OpenAddresses is a collection of address data points. Big CSV files full of latitude, longitude, street name. We collect the data from government sources. Every time someone finds a new government source they create a pull request like this one for Luzern with metadata for the source; stuff like the URL and how to parse it into our format. Mike has some GitHub integration hooks that look at the pull request and renders a preview image of the data file. It looks cool, but it’s also a useful debugging tool. We’d like to transform that static preview image into a slippy map. Here’s how it’s going to work.

  1. GitHub integration hook: use Tippecanoe to boil down the address points into a tiled dataset. Write the resulting MBTiles file to S3 somewhere. Note this hook and processing is on a transient server that disappears once the processing is done.
  2. Web page: slippy map using Leaflet or the like to request OpenAddresses tiles and render the points in the browser.
  3. Tile server: persistent Flask server that uses TileStache to serve the MBTiles file to the web browser.
  4. Tile server: a FUSE filesystem that mounts the S3 MBTiles file and provides it to TileStache.

 

It’s that last step that’s particularly clever. Serving an MBTiles file locally is easy. But what do you do if your MBTiles file is on S3 somewhere? It might be quite large, 10 million points or 100 megabytes. But each map view only needs like 16 tiles or a megabyte of data. You’d rather not have to copy the whole thing from S3 first.

So instead of caching the whole file locally, Mike has written a simple read-only FUSE driver to remotely mount the S3 file. To normal Linux processes it just looks like a file, but behind the scenes read requests are being turned into HTTP Range-restricted requests to get the bytes and return them.
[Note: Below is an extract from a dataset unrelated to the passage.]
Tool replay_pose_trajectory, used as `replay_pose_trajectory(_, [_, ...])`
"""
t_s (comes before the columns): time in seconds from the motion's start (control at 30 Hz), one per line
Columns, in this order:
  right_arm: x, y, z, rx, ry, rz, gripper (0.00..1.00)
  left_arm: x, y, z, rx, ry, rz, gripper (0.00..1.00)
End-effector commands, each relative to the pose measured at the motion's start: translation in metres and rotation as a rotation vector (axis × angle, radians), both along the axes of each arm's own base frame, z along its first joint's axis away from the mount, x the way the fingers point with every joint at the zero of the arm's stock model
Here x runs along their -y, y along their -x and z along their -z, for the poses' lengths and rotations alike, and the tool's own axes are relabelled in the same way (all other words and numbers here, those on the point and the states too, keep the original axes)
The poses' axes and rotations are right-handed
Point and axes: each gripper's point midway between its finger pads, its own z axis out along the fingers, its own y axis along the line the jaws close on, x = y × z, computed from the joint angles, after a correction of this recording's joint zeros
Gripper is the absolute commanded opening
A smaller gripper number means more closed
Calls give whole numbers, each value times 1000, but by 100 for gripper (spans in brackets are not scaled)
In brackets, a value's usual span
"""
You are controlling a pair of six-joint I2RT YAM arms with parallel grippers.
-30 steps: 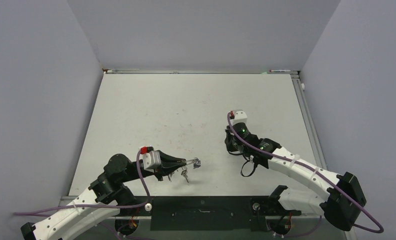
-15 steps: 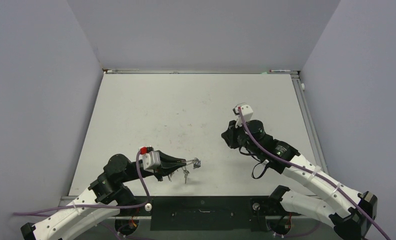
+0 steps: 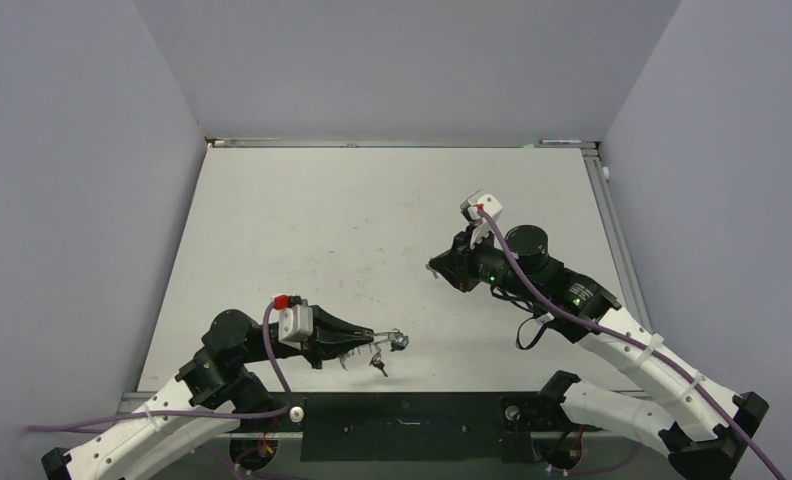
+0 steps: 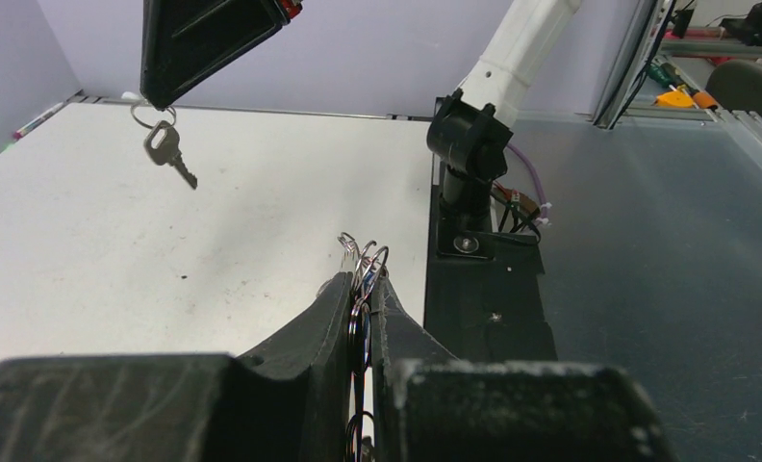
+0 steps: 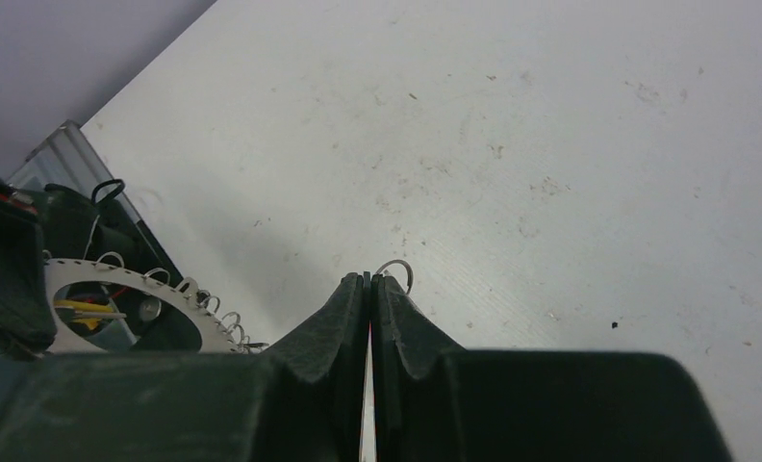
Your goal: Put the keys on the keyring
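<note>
My left gripper point(image 3: 384, 337) is shut on the rim of the keyring point(image 4: 363, 258), a flat silvery ring with small wire loops along its edge point(image 5: 156, 294). Keys point(image 3: 377, 362) hang from it below the fingers; a yellow one point(image 5: 84, 310) shows through the ring. My right gripper point(image 3: 436, 268) hovers over the table to the right of the ring, pointing left at it, some way off. It is shut on the small split ring point(image 5: 396, 272) of a plain silver key point(image 4: 170, 149), which dangles under its fingers point(image 4: 199, 43).
The white table point(image 3: 372, 220) has grey walls on three sides. A black base plate point(image 3: 402, 425) runs along the near edge, just below the left gripper. The right arm's base post point(image 4: 469, 144) stands beyond the keyring in the left wrist view.
My right gripper has lifted off the table with the silver key and swung left toward the keyring. My left gripper has shifted slightly toward the near edge with the ring.
</note>
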Motion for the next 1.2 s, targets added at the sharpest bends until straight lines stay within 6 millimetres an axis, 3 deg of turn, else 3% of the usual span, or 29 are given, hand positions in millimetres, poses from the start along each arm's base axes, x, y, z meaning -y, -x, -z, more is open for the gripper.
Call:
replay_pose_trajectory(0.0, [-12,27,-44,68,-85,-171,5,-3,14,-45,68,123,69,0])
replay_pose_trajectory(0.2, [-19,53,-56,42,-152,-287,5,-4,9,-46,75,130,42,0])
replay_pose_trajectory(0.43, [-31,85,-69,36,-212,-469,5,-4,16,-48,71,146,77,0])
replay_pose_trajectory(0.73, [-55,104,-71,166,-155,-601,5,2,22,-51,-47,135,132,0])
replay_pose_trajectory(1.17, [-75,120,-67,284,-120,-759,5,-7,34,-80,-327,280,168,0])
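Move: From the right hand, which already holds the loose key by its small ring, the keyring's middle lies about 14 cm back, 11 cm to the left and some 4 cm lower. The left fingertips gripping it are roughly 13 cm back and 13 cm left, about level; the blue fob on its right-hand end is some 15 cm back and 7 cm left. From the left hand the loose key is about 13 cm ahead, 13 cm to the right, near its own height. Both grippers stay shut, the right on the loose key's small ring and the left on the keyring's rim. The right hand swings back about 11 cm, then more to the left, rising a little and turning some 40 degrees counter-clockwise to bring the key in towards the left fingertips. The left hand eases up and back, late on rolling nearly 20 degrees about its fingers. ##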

Why go through the hoops of FUSE? The challenge here is MBTiles are actually Sqlite databases, and Sqlite really wants to open an actual file down in the depths of its highly optimized C code. So we give it a file.

The big question here is performance. It seems to be OK on first testing! Sqlite should be pretty efficient about reading data. I’m a bit more concerned about llfuse, the Python FUSE driver framework Mike is using. It seems to have a single global lock so only one S3 read request can be active at a time, maybe per mounted MBTiles device. So this might not work so well; in practice multiple tile requests are happening in parallel, even for a single user looking at a single slippy map. But we don’t imagine many users so it may not be too bad.